Concerning praying by myself in order to separate myself from heresy, like St. Maximos the Confessor, I have already tried it out and found it detrimental.
Concerning joining a deposed priest, Fr. Epiphanios Theodoropoulos notes that even if he is deposed abusively and is innocent, according to the canons he should wait to be rehabilitated. I urge you to read or re-read his work with the title “The Two Extremes – Ecumenism and Zealotism”, published in Greece in 1986. I don’t know if any English version exists. An excerpt in English is available here:
I don’t follow what you mean by “joining a deposed priest” and why you urge me to read Fr. Epiphanios. Please be clearer.
How else can I be of help to you?
The few priests who are „walled off” in Romania, as you say about fr. Ioan Ungureanu in an article from March 20, 2019, a translation from a Greek article, have all been defrocked — I’m unsure about using the right word.
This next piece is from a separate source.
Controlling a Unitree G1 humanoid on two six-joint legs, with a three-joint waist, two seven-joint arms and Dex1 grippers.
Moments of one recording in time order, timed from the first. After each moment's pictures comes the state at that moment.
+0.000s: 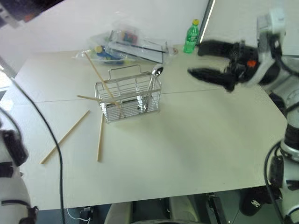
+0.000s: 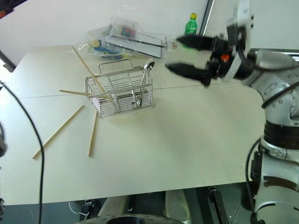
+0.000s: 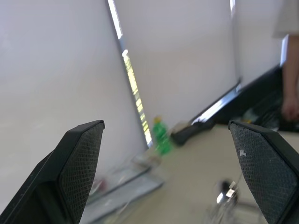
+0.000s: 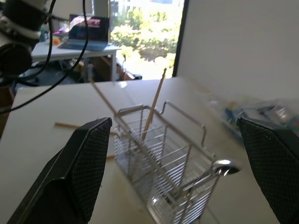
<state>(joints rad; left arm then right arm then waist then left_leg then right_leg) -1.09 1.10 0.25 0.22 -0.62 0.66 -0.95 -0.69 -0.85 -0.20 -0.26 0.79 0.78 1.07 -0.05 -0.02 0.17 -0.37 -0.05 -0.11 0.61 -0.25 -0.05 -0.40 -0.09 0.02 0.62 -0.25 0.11</state>
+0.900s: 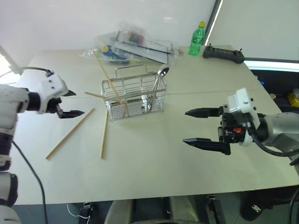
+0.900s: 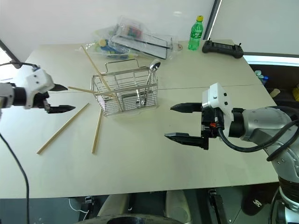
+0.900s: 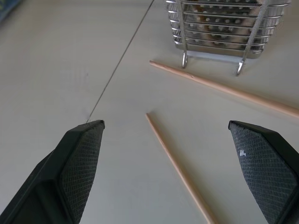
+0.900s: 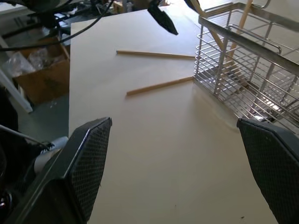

Yet, they continue to serve and the faithful come to the services. According to the canons (Church Law), and fr. Epiphanios pointed this out, this should not happen. In the case of Old Calendarists, this eventually lead to a schism. The main point of fr. Epiphanios’ book is that one must not escape heresy by running towards schism.
Father, you have provided some encouragement for me along the way, in difficult moments, which I appreciate. I’m not asking for any specific help now, except of course your prayers.
Please tell these few priests who were defrocked to apply to ROCOR. If their anti-ecumenist stance was the cause of their being defrocked they would most certainly be received by ROCOR with open arms.
A blessed Holy Week and a glorious Resurrection to you and all Orthodox Christians in your country.
Thank you for the edifying collection of links.